_PROBLEM DESCRIPTION_
A word-for-word copy of the records that follow is needed, with every picture omitted.

_MATERIAL FOR THIS TASK_
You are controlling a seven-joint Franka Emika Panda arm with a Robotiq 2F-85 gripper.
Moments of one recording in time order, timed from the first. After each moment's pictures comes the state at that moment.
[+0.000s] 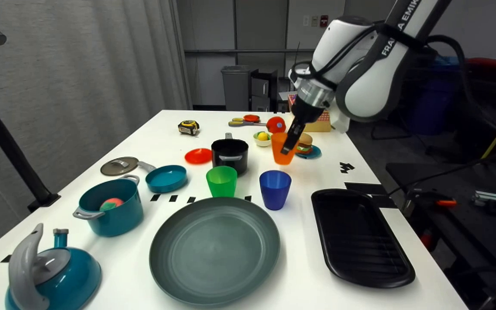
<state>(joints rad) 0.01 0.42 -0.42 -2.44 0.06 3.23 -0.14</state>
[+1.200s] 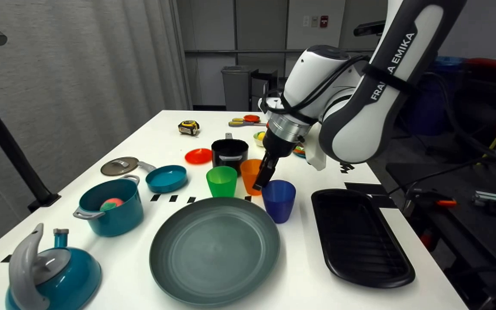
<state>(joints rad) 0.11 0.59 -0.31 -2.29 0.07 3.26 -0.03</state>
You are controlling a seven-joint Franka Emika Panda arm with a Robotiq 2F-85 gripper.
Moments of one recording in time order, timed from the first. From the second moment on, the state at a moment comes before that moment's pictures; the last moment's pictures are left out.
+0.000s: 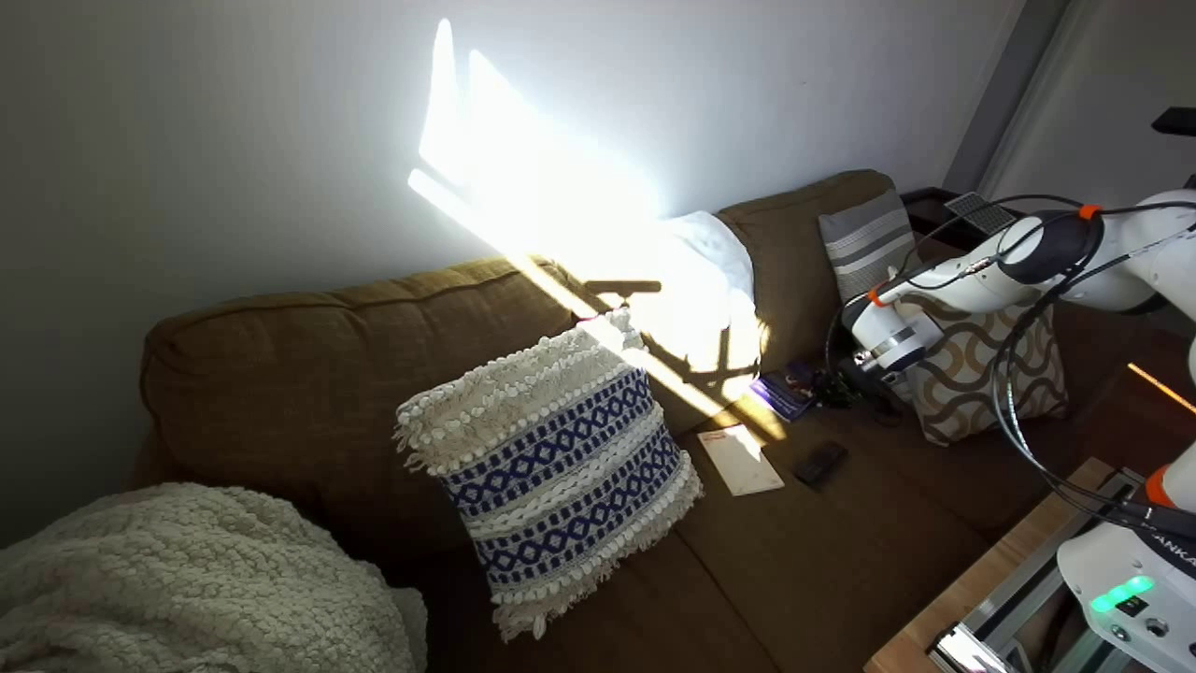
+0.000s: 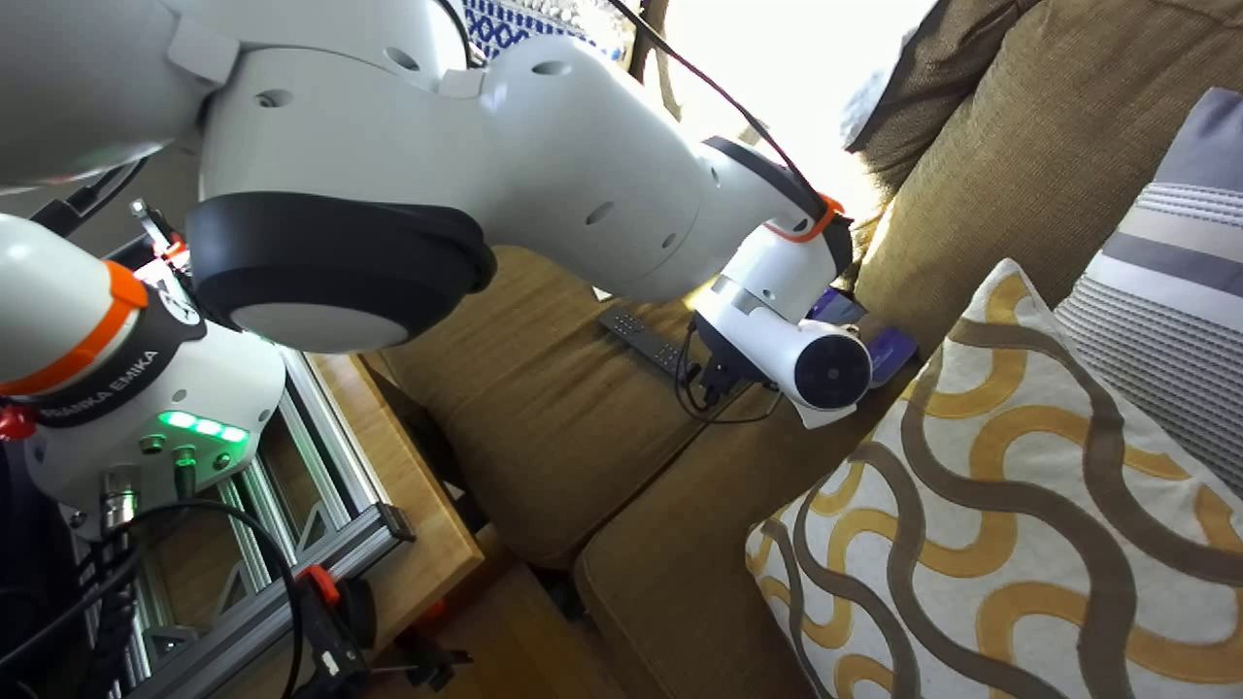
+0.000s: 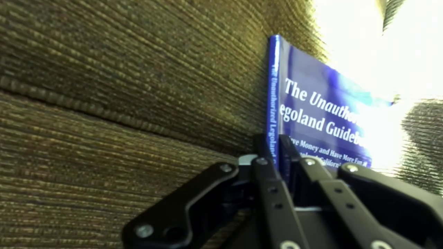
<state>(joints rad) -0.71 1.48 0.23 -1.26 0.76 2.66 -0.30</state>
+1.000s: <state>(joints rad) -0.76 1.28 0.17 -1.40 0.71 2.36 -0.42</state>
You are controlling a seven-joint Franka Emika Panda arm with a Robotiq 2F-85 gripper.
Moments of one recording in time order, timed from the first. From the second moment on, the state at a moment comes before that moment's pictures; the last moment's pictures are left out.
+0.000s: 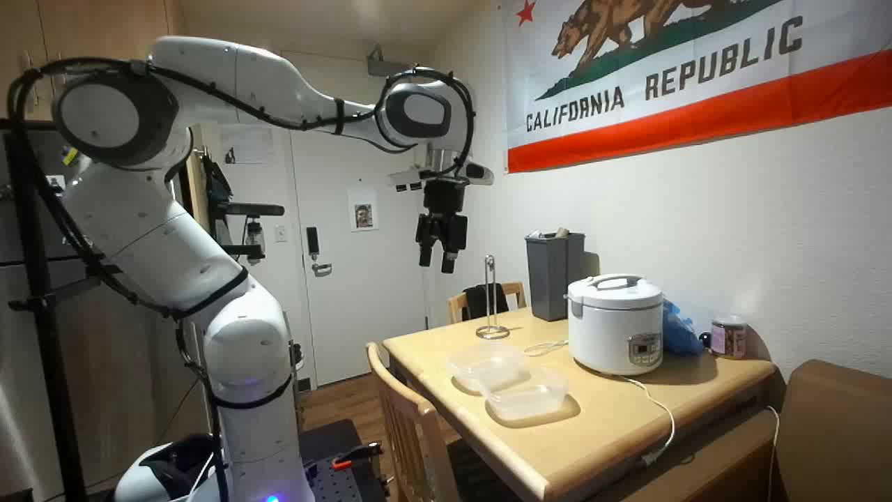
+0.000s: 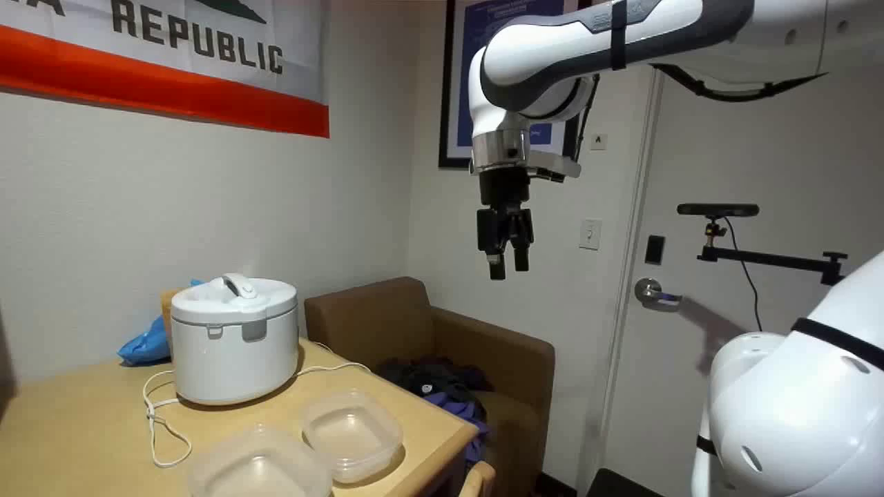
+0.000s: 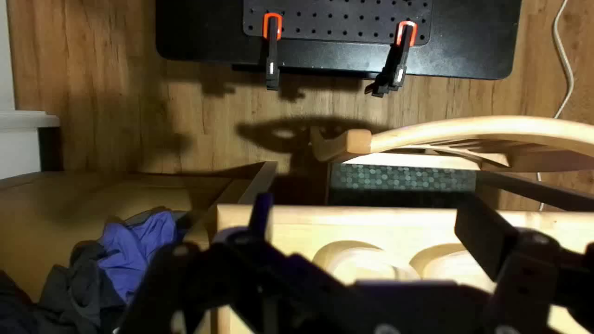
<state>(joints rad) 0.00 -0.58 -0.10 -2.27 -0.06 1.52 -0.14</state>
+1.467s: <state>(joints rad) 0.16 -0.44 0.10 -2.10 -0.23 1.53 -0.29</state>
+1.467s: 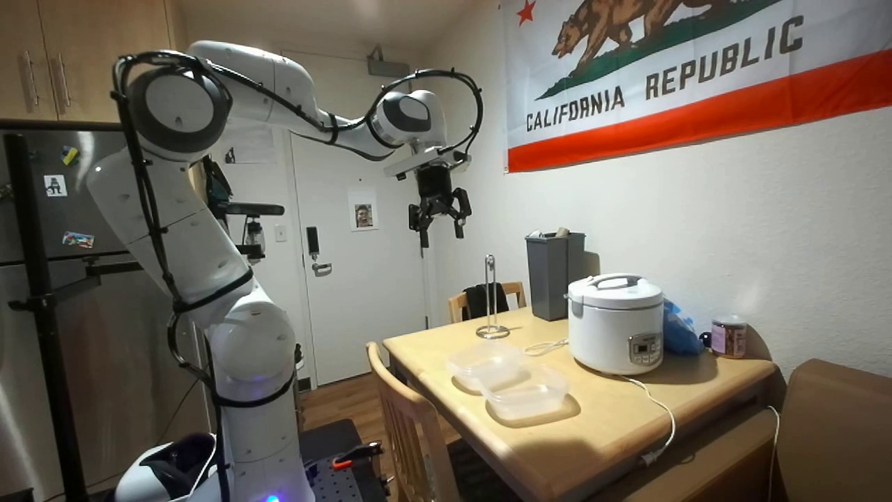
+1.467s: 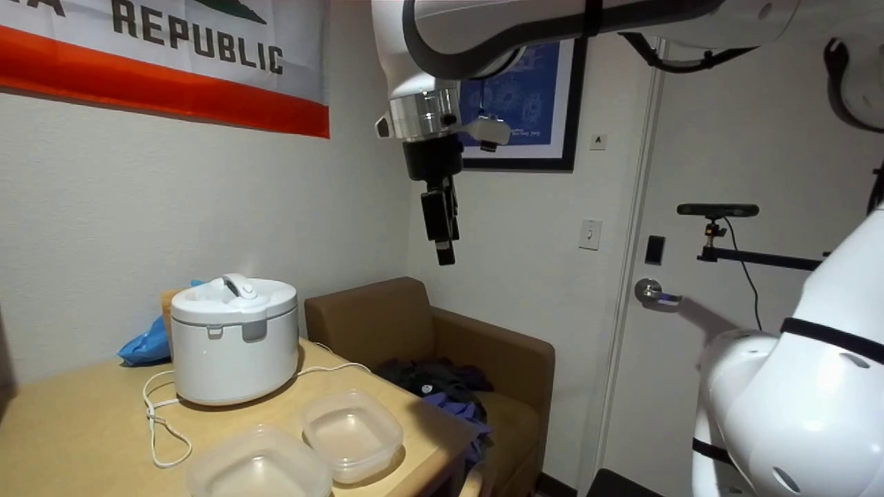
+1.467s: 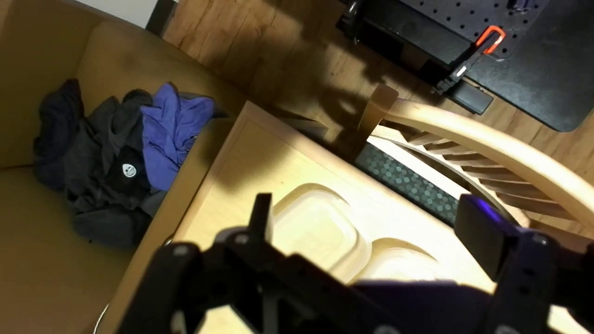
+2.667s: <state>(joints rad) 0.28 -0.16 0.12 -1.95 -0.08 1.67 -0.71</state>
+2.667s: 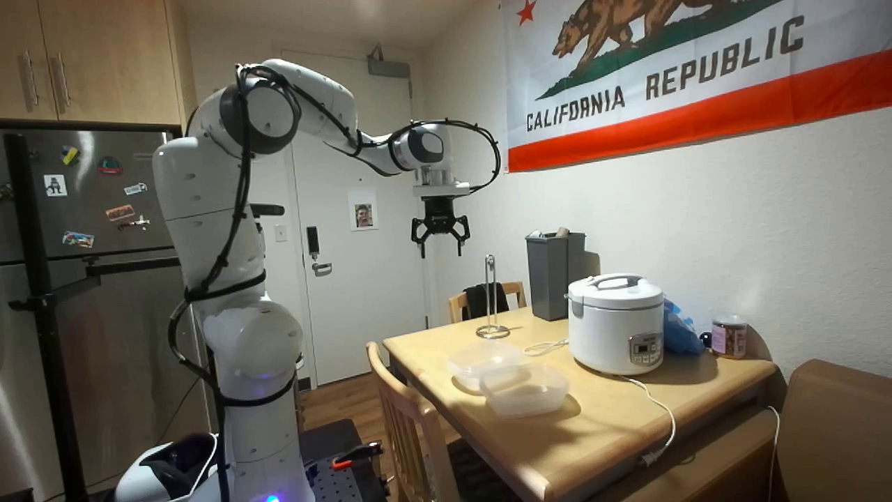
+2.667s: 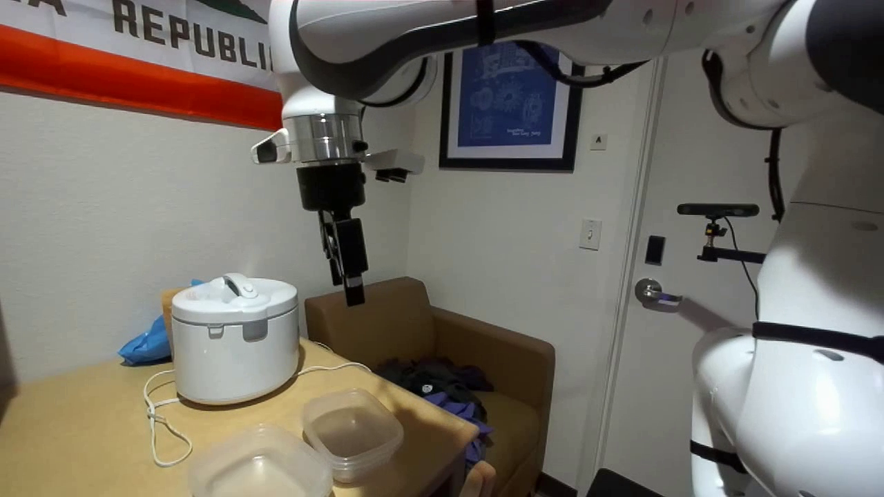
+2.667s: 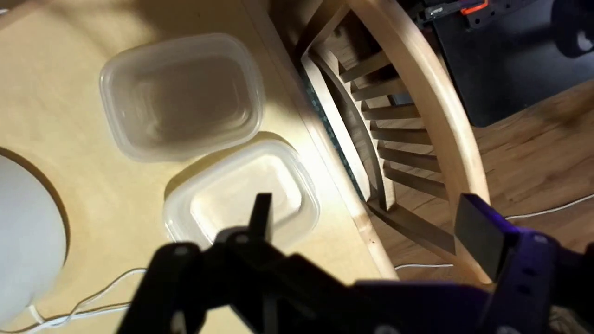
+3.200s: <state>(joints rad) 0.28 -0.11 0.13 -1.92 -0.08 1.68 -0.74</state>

_EXPECTED ANSWER_
You are controlling a seven-joint Franka Emika Panda arm with a Robotiq 2F-85 gripper.
Moments of one recording in time order, timed from the first. After each moment's pictures comes the state at that moment.
[+0.000s] 
<state>(joints rad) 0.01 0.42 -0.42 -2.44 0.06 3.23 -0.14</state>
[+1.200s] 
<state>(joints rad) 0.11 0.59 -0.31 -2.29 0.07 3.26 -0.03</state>
You are controlling a seven-joint Franka Emika Panda arm with a Robotiq 2F-85 gripper.
Moments of one recording in time order, timed from the first. From the second moment on, the state at a moment comes before that moment's pictures; the last moment's pictures are left out.
+0.000s: 
+0.000s: 
+0.000s: 
<state>(joints rad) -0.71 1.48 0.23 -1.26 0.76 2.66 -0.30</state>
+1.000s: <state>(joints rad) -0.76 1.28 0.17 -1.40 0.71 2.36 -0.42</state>
You are controlling a seven-joint Franka Emika Panda arm with a Robotiq 2F-85 gripper.
Moments of one recording in time order, timed from the first. From the second moment on, the state at a moment comes before that moment's pictures; the last moment's pictures are left out.
+0.000s: 
+0.000s: 
+0.000s: 
<state>(joints rad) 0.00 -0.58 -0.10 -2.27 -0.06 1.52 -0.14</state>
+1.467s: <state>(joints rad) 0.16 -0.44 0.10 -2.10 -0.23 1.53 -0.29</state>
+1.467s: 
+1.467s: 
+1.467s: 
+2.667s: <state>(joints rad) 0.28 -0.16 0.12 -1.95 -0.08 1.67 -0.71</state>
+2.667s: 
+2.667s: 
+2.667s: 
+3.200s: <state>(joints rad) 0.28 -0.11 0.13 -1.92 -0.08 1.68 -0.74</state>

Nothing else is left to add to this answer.